Exercise requirements:
Retype the listing exactly, minus its pictures.

Exercise data:
- Opening Delimiter -
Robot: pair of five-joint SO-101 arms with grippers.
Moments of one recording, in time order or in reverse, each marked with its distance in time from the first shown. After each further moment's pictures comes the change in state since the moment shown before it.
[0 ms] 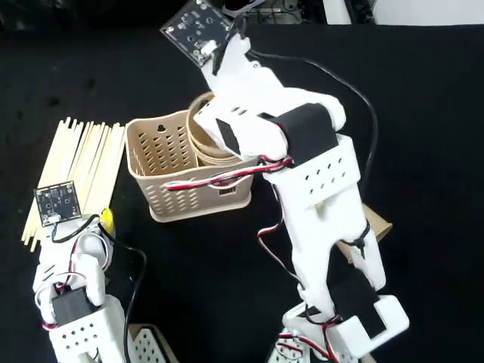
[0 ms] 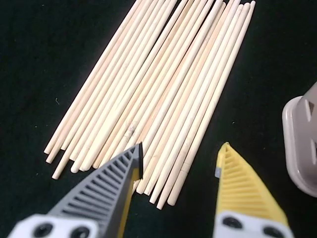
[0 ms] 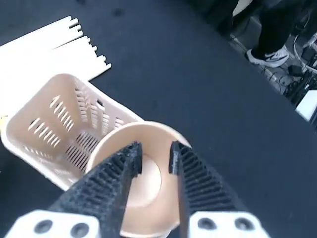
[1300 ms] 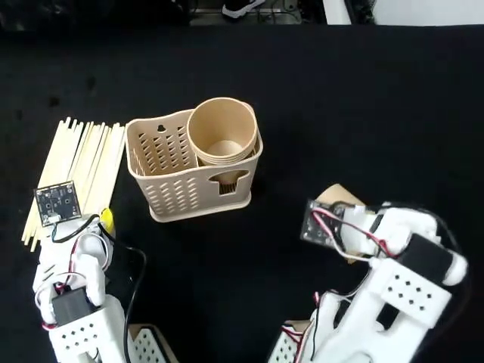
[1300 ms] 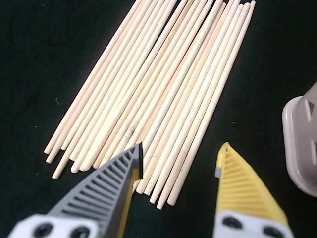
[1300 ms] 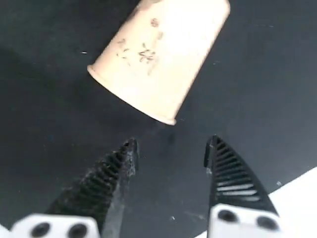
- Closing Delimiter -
Written answer:
Robot: pair of five-joint SO-101 arms with grippers.
Moments of one recording, in time order or in reverse, each marked with its distance in time from the first shown. After each further moment's pictures comes the change in state since the moment shown before it.
[0 ms] 
[0 ms] 
[0 ms] 
[1300 ms] 
[1300 ms] 
[1300 ms] 

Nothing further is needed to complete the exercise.